What is required
Using the material that follows, output exactly the lines from the one containing "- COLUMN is" through the one containing "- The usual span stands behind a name", with both ends kept.
"""
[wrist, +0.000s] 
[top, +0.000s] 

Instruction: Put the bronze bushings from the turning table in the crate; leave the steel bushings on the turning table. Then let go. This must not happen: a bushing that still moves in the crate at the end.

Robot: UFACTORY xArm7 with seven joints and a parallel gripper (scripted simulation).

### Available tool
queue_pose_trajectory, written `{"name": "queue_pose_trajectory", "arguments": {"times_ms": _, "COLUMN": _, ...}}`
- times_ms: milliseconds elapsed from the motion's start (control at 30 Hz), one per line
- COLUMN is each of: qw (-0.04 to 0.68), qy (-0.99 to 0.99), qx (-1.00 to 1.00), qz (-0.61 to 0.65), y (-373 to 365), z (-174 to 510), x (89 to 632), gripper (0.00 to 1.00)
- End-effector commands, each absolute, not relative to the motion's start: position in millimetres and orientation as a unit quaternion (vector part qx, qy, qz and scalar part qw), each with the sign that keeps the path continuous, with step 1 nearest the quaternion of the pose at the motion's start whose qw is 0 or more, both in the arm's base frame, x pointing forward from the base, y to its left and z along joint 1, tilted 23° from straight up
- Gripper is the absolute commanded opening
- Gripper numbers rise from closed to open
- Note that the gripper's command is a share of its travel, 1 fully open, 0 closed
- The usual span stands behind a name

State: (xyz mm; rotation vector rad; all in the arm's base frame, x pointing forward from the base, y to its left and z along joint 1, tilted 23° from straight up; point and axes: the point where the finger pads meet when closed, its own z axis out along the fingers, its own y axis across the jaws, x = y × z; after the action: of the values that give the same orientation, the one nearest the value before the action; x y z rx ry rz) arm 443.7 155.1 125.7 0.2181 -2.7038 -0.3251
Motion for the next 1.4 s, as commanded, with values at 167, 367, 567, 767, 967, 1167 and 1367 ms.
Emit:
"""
Solution for this task
- COLUMN is each of: qw (-0.04 to 0.68), qy (-0.99 to 0.99), qx (-1.00 to 1.00), qz (-0.61 to 0.65), y (-373 to 365), z (-174 to 510), x (89 to 632), gripper (0.00 to 1.00)
- End-effector commands, each absolute, not relative to the motion's start: position in millimetres and orientation as a unit quaternion (vector part qx, qy, qz and scalar part qw), each with the sign that keeps the path continuous, with step 1 nearest the quaternion of the pose at the motion's start whose qw is 0 or more, both in the arm's base frame, x pointing forward from the base, y to its left and z along joint 1, tilted 23° from straight up
- Gripper is the absolute commanded opening
- Gripper numbers rise from closed to open
- Note that the gripper's command is a share of its travel, 1 fully open, 0 closed
- The usual span stands behind a name

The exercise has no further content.